GroupPhotowithCaptionAn engineering student project aimed at helping others received a little extra help over the summer, fittingly enough. Thanks to the eScience Institute’s Data Science for Social Good (DSSG) summer program, an engineering student project led by UW EE Ph.D. student Nick Bolten has made more progress toward developing an app, calledAccessMap, that plans travel routes for people with limited mobility, such as those traveling in wheelchairs or on crutches.

Thanks to the efforts of the summer program, the team developed software to enable step-by-step routing for sidewalks. Based on this accomplishment, Google-maps style directions will soon be available. The goal of the DSSG program is to advance projects that show promise for positive societal impact. Numerous resources were provided during the summer, including assistance from data scientists, mentors and workspace. Following a competitive application process, only four projects were selected for the summer program.
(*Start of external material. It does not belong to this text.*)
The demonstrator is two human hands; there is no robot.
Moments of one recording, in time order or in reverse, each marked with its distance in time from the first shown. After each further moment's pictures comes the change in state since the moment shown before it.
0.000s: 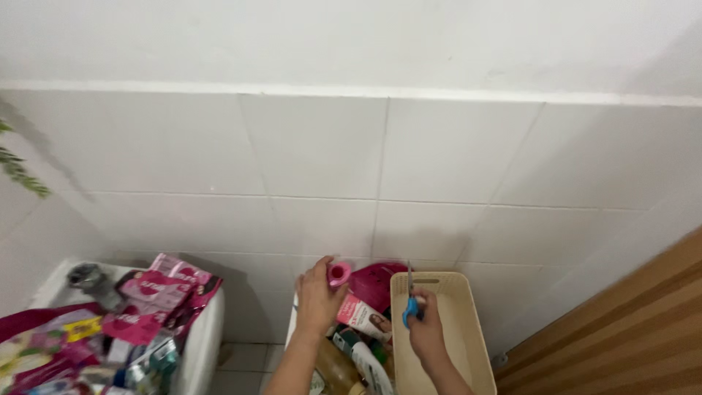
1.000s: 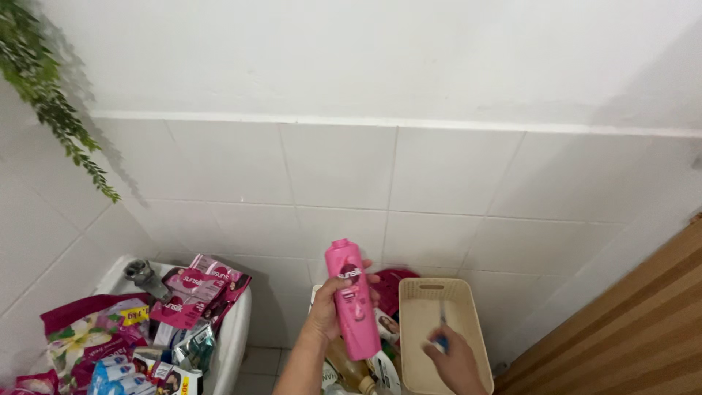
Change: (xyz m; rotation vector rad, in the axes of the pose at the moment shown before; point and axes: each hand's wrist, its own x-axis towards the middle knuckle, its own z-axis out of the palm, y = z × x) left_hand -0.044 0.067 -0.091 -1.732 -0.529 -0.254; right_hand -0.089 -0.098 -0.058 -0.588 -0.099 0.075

“The fellows and mentors were essential to getting this project off the ground,” said Bolten. “We wouldn’t have been able to do it without them.”

AccessMap took first place in Seattle’s annual Hack the Commute last April. Four students from various engineering disciplines developed a functional prototype in just 48 hours, which they presented to a panel of judges. While AccessMap was operational by the end of Hack the Commute, there were still challenges in translating available data into a workable format.
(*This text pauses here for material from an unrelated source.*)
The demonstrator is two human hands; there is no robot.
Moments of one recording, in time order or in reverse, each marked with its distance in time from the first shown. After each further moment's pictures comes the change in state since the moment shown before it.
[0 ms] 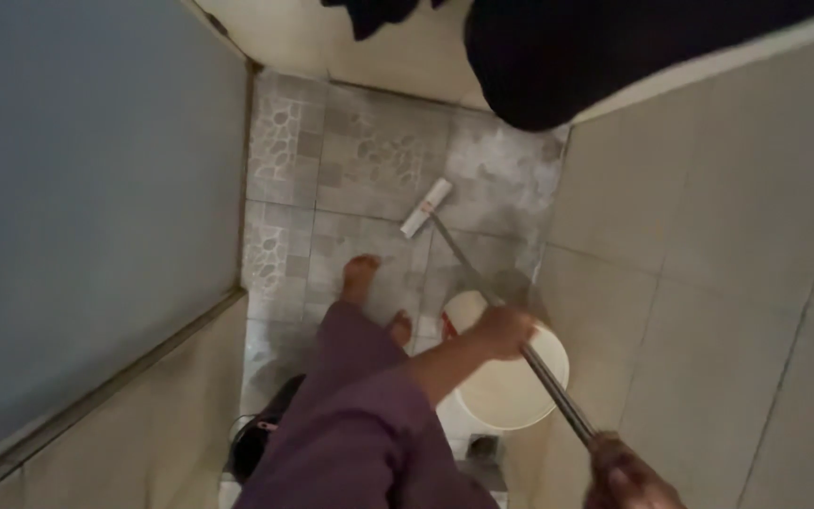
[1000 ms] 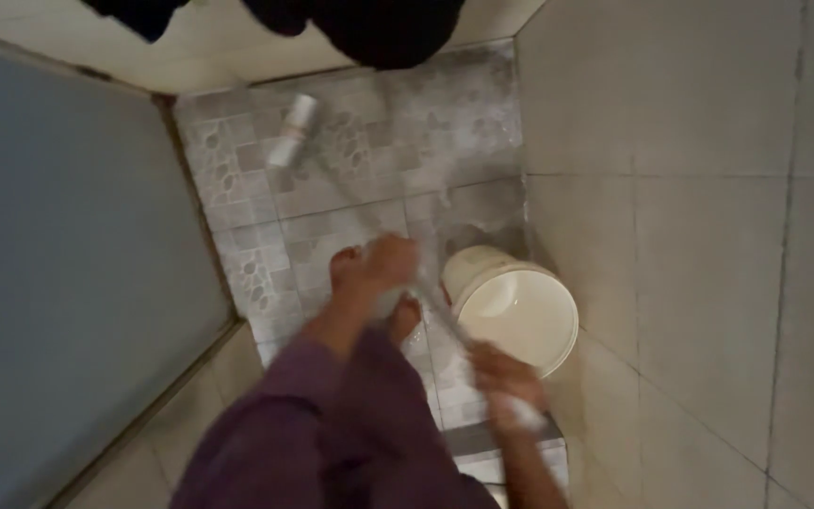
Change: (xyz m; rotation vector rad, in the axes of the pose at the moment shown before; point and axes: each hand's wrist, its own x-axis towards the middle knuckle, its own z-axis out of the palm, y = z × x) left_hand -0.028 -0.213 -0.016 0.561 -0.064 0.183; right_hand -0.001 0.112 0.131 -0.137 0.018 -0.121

After learning that the AccessMap project was accepted into the 10-week DSSG program, Bolten spent two days per week as the project lead. He assisted and guided four fellows, Yun Hao, Amirhossein Amini, Vaishnavi Ravichandran and Andre Stephens, through a process to extend the functionality of AccessMap. By the end of the program, the fellows developed open source software that processes common open data sources, such as sidewalks, streets, curb ramp locations and elevation information, and produces an accessible routing database through a series of data cleaning, graph connection and annotation steps. The open source software shows promise for similar applications in other cities.
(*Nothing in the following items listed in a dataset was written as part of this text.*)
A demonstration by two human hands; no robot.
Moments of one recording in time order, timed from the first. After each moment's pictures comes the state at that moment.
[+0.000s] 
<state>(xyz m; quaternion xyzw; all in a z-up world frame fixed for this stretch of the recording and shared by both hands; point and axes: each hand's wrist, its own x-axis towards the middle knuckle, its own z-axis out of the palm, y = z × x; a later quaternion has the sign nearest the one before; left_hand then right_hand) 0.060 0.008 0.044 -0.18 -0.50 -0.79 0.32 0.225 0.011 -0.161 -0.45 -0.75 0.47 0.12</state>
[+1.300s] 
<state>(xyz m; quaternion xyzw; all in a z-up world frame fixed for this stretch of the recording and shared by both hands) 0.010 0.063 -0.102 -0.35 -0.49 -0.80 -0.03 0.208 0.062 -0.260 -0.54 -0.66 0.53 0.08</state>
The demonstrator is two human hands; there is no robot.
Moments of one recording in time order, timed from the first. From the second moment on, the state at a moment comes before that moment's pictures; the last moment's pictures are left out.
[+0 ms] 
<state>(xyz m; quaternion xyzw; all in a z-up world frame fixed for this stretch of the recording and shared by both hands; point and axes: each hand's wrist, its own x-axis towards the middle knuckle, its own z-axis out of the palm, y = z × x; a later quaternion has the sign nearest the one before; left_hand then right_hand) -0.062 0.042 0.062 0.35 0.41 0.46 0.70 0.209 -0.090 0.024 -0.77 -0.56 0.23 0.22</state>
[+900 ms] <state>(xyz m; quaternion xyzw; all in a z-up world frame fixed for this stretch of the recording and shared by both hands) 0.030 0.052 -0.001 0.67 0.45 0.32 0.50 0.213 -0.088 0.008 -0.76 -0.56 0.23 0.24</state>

“AccessMap currently overlays information on a map and something similar to Google Maps driving directions is coming very soon in version two, now that we have the DSSG’s results,” Bolten said. “Before AccessMap, there was no Google Maps at all for sidewalks. You’d have to follow streets and hope they had sidewalks, which is often not the case in residential areas of Seattle.”

The work was completed in partnership with Dr. Anat Caspi of the UW Taskar Center for Accessible Technology and members of the Seattle Department of Transportation.